While this certainly could be a false alarm altogether, it is UIDAI responsibility to investigate every such complaint. What is strange though that the Delhi cyber crime cell has been asked to investigate this instead of national cyber investigation agencies like the CBI’s cyber crime cell, or CERT-In or the National Critical Information Infrastructure Protection Center (NCIIPC) under grounds of national security. Delhi cyber crime’s cell has only been functional for the last two years, and whether it has the technical capability to look into such matters is a serious question. As Aadhaar is a project of national importance, there is a stronger case to be made for national cyber security agencies to be involved in this matter.

The closed manner in which UIDAI has been conducting these matters undermines the security of a billion people. Take for instance the issue of a website exposing the Aadhaar details of lakhs of minors.
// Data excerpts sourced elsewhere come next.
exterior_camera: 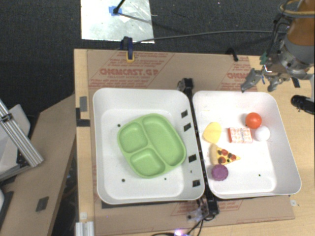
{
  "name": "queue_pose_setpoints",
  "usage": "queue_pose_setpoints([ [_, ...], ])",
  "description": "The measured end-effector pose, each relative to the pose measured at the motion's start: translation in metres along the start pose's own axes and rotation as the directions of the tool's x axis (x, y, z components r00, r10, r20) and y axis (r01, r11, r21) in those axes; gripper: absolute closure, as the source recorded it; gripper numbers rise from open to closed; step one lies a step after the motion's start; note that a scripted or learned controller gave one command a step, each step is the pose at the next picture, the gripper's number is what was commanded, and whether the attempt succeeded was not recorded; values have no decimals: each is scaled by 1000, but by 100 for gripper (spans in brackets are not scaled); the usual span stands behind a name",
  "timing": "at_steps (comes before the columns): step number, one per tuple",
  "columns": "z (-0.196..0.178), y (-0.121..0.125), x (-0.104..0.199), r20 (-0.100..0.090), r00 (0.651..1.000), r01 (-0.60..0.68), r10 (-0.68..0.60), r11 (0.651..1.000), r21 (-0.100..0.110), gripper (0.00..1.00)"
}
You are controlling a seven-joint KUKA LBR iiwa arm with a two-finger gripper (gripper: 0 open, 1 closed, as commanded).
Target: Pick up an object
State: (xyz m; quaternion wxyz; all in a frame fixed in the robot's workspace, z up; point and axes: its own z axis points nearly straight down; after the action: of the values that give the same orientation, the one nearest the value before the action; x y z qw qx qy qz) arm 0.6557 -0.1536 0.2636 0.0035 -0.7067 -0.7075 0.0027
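Arm: hanging out at the 2 o'clock corner of the frame, grey body with the orange band, parked above the far edge of the right bin.

Gripper: looks spread open to me, the two fingers splayed apart with nothing between them. It's over the bin's back rim, not down among the toys.

Left bin: just the green divided plate sitting roughly dead centre, three compartments, nothing in any of them.

Right bin contents: all the candidates are in here, bunched around the middle.

Orange ball: at about 1 o'clock in the bin, closest thing to the gripper.

White ball: just beside the orange one, at its 5 o'clock, looks like touching or nearly.

Red-and-white box: lying flat right next to the white ball, on its 9 o'clock side.

Yellow piece: over toward the divider, 9 o'clock of the box.

Pizza slice: below the yellow piece, tip pointing to 3 o'clock.

Purple ball: right under the pizza, 6 o'clock, pretty much touching it.

Progress: honestly nothing done yet as far as I can see. Every item sits on the bin floor, nothing lifted.

What's left: basically everything. Pick a target, come down over it, close, lift. My guess is the orange ball is the easy reach, though its white neighbour crowds one side.
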Motion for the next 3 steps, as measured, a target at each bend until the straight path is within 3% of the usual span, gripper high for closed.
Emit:
queue_pose_setpoints([
  [1, -7, 2, 0, 2, 1000, 2, -2, 1000, -11, 0],
  [3, 98, 0, -6, 1, 1000, 0, 0, 1000, -6, 0],
])
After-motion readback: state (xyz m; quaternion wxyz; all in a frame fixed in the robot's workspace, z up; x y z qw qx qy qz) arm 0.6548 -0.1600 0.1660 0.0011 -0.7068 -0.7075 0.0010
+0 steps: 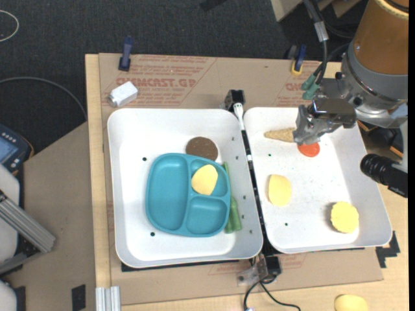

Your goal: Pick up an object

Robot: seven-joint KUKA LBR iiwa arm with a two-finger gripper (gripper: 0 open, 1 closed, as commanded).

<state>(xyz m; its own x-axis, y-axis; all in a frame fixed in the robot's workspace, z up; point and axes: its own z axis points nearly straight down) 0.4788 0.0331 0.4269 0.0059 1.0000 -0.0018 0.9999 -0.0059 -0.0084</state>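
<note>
Over right bin (369,173), hand (305,137) above orange piece (310,150), grip state unclear, cone (280,135) beside, yellow pieces (279,190) nearby.

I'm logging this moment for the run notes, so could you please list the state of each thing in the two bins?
Gripper: low in the right bin, over the orange piece.
Orange piece: flat, partly covered.
Cone: lying on its side.
Pale yellow slice: flat.
Yellow round piece: flat.
Blue divided plate: upright, left bin.
Yellow piece: on the plate.
Brown disc: beside the plate.
</note>
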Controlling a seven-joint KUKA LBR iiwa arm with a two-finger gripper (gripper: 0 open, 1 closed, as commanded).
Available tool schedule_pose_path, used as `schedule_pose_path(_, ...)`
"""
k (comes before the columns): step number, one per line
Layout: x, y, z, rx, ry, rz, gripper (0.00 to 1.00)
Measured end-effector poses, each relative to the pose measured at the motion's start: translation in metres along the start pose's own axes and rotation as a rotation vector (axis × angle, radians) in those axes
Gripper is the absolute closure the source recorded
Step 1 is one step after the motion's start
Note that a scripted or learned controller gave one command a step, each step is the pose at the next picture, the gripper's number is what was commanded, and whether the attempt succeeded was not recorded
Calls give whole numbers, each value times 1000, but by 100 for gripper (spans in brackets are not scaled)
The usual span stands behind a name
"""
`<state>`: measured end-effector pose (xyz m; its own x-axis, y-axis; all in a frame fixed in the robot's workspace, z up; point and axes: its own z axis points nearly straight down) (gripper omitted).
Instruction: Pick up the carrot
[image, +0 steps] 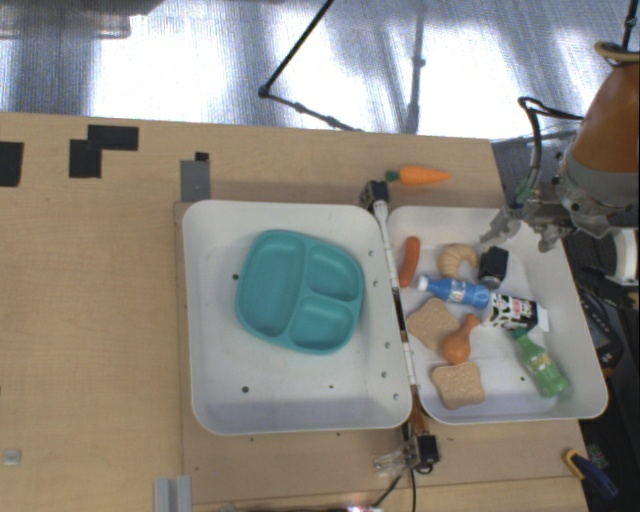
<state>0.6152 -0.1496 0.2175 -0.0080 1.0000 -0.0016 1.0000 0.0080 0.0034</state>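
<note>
Bench: plywood top (90, 300), two white bins side by side, and your carrot (420, 177) lies outside both, on the wood just past the right bin (580, 330).
Gripper: your gripper (518, 226) hangs over that bin's far corner; grasp state — cannot tell from here.
Bearing: carrot sits left of the gripper and slightly beyond, nearby.
Axis: lengthwise left-right, green end pointing away from you.

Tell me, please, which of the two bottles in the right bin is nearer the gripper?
The blue bottle, lying near the bin's middle, is nearer the gripper. The green bottle lies farther off, toward the right bin's near right corner.
</note>
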Motion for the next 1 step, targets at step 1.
schedule_pose_path(1,41,39,106,8,5,-155,0)
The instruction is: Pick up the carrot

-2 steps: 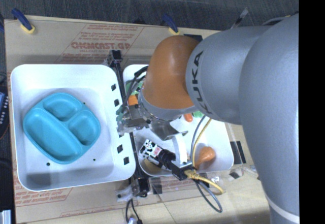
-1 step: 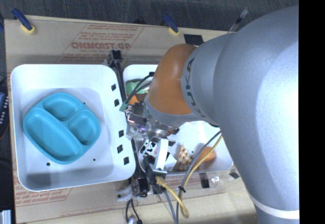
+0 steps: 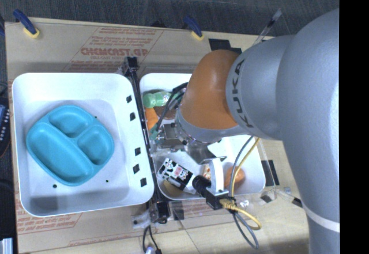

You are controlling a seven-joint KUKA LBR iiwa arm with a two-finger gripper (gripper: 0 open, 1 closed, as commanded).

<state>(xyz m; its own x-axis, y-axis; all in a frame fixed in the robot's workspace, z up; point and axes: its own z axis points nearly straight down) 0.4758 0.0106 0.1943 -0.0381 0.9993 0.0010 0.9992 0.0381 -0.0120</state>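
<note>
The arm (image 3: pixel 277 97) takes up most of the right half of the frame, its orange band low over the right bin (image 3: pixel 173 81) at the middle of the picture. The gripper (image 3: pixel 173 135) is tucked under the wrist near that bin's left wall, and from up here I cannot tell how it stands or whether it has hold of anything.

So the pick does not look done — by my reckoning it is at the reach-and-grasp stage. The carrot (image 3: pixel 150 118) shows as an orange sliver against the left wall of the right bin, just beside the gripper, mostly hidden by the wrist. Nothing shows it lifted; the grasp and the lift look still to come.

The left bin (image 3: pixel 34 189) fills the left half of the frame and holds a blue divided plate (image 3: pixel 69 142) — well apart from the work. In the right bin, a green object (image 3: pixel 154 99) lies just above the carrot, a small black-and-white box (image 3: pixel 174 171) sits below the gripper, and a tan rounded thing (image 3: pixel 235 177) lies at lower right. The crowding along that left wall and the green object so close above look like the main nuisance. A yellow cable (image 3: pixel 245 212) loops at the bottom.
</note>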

After filing the complaint, we are yet to receive acknowledgement or an enquiry from the UIDAI or other relevant authorities, even after filing an incident report. How are individuals to claim compensation if this isn’t a two-way conversation? While it is certainly an encouraging step, that the UIDAI has sent notices involving a few hundred potentially fraudulent transactions, this closed atmosphere needs to change immediately.